We were approximately an hour outside Blanco grounds, but they still had men everywhere. All we could do was set up camp as far away from civilization as possible and hope Blanco scouts weren’t around. We did have our own tech up, so I wasn’t exactly worried. Every ding from the laptop in the Jeep had come from registered heat signatures of wildlife.

“Round up,” Elliott announced. “Assuming River and Reese want the first sector for the next shift, Joel and I will do sector two—the Finlay brothers, sector three. Coach, the Paynes, and Mathis will assist in the background.”

“I really don’t like being in the background,” Danny muttered. “I’m just not a background kind of man.”

We’d need him plenty for close combat later, but he had enough shrapnel in his leg and hip to light up a metal detector like a Christmas tree, and he couldn’t run great distances any longer.

Mathis lit a smoke and opened up the back of the Jeep. “Any word from the inside?”

“Last one was two hours ago,” Emerson replied. “Crew and Mercier concluded a sit-down with Marco and Enzo Blanco, and now we know Luiz Gajero is setting up Carillo Mesa’s human trafficking operations. We think they’re headed for Europe too.”

I snuck a glance at Elliott and Joel, seeing their clenched jaws and anger.

I knew exactly what they were thinking. For weeks, we’d had the slightest comfort of believing we’d get our loved ones back as soon as Carillo was happy—as in, as soon as Vincente was dead. And Carillo hadn’t figured out we were carrying out our own chase. But now… Shay had been sent here to Colombia, and Marisa and Blake were in the hands of a man who was hoping to strike gold in human trafficking.

Coach joined me briefly and handed me an energy bar and a bottle of water before he went to give the others the same things.

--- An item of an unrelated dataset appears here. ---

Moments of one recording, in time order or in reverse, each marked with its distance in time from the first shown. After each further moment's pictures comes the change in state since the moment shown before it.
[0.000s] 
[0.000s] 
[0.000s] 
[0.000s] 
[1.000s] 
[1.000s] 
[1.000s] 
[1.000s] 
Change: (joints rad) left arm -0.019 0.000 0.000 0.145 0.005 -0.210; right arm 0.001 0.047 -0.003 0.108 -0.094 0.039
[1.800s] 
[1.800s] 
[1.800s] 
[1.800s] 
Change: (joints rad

I sent River a pointed look to eat.

We knew our next step; we weren’t going to sit still while we waited for Crew and Mercier. We had to continue mapping out Blanco’s first line of defense, which was the goddamn jungle. We’d established the perimeter, and we’d located eleven watchtowers—simple, wooden constructions—one pipeline, too much trip wire, and four narrow paths patrolled by four-wheelers. Watchtowers and roads were good. They indicated permanent lookout positions, which beat stumbling upon random guards in the middle of nowhere. Those guards still existed, but it helped to mark the fixed locations too.

While the others talked among themselves and continued setting up our campsite, Greer, Elliott, and I kept studying the map.

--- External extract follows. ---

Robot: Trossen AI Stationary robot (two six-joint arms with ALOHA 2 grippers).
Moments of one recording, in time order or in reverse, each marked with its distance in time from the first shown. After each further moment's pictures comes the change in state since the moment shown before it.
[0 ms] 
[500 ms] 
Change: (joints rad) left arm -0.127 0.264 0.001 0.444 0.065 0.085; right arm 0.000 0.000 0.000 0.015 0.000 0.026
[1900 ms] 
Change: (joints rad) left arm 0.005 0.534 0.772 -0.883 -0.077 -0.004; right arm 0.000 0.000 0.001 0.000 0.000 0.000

Our three sectors included number two, west of the entrance, number one, the entrance itself, and number three, east of it. Greer and Cullen had searched fruitlessly for hidden roads and tunnels, and I reckoned they’d continue their search in the third sector when we headed out again.

I chewed on a mouthful of the meal bar and drew a line between the outer watchtowers, six of them, always occupied by two guards. Based on the distance between the towers, the area we covered would have dozens of them.